Among the entries below, find the line with "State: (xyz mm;", then quote it and each following line up to and including the line with "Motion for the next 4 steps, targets", and nothing else.
<<<<
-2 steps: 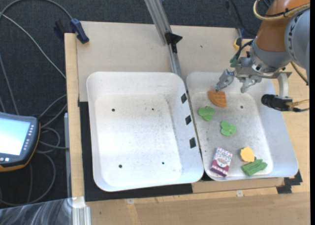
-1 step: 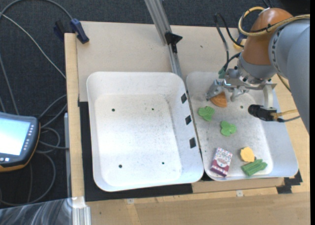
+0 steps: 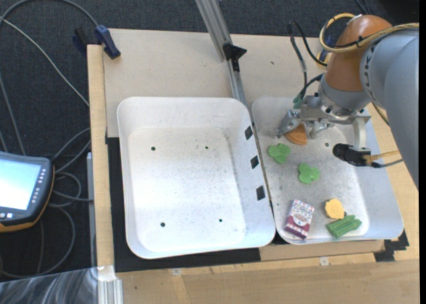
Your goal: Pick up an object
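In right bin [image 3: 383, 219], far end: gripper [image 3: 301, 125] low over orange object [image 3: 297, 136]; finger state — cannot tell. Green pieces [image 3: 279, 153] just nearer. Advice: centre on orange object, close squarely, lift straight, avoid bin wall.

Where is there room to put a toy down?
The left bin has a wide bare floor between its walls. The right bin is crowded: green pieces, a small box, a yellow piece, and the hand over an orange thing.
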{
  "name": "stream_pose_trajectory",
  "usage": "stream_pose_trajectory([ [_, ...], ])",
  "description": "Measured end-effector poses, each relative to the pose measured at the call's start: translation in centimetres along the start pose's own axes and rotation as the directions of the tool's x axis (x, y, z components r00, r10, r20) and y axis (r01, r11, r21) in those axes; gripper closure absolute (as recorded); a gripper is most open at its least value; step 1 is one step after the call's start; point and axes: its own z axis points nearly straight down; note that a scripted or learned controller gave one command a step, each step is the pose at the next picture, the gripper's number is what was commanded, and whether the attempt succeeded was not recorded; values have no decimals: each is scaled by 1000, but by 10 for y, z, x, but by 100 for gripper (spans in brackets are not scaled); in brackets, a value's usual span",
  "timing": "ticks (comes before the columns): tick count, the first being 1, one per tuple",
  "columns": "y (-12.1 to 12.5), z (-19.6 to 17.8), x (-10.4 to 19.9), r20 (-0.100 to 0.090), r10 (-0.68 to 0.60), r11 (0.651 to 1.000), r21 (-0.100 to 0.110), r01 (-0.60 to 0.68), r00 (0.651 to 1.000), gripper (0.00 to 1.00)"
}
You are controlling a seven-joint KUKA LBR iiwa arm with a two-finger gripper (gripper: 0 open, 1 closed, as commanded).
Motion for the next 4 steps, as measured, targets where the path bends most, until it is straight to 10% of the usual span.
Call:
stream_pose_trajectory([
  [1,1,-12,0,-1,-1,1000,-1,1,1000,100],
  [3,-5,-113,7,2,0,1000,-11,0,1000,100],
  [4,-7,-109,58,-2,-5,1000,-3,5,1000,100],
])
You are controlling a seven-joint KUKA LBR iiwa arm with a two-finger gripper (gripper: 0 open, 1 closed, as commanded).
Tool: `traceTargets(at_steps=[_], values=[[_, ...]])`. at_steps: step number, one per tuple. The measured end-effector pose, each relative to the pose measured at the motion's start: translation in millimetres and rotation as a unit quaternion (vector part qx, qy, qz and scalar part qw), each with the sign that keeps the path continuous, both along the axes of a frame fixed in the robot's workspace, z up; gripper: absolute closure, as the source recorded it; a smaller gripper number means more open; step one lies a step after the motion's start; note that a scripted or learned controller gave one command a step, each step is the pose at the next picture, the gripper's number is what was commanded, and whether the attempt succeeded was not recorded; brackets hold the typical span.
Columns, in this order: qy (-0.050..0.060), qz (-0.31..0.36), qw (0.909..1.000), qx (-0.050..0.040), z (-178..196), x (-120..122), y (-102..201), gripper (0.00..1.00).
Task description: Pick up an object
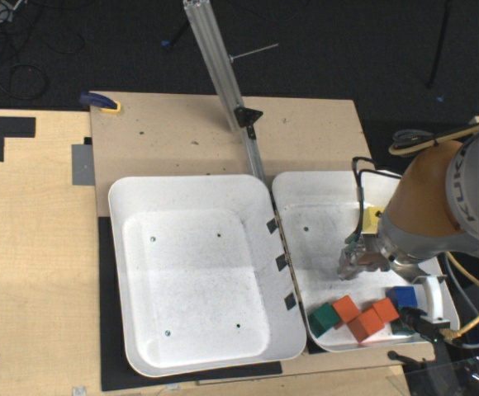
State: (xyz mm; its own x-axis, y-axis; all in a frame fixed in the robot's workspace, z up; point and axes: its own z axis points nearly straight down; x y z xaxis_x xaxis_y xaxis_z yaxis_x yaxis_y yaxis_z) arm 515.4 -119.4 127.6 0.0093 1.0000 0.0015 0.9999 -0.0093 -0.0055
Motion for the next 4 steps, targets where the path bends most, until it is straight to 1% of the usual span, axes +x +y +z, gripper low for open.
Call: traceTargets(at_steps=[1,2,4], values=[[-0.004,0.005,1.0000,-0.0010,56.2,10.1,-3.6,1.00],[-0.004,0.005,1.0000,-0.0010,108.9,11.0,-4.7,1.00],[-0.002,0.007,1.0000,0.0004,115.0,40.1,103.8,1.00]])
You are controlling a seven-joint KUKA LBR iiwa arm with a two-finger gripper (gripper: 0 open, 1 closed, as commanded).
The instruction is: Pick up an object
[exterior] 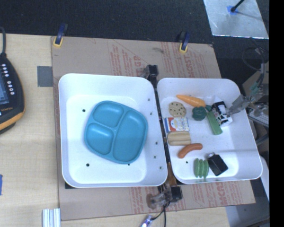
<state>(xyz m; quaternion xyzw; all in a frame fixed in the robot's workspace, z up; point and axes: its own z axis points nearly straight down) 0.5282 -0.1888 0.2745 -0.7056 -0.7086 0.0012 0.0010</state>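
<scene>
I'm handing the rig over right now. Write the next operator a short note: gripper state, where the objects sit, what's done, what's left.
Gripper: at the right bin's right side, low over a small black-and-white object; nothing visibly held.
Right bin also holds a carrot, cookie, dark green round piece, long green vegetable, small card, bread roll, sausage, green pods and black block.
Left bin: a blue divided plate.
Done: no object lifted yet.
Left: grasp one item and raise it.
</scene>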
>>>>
● ANSWER TO THE EXERCISE
State: (xyz mm; its own x-axis, y-axis; all in a frame fixed in the robot's workspace, z up; point and axes: its own z axis points nearly straight down; x y z xaxis_x xaxis_y xaxis_z yaxis_x yaxis_y yaxis_z) arm 515.4 -119.4 127.6 0.0093 1.0000 0.0015 0.9999 -0.0093 -0.0055
Motion for the next 4 steps, targets where the path bends most, until it is straight to 1% of the usual span, axes +x +y +z, gripper low for open.

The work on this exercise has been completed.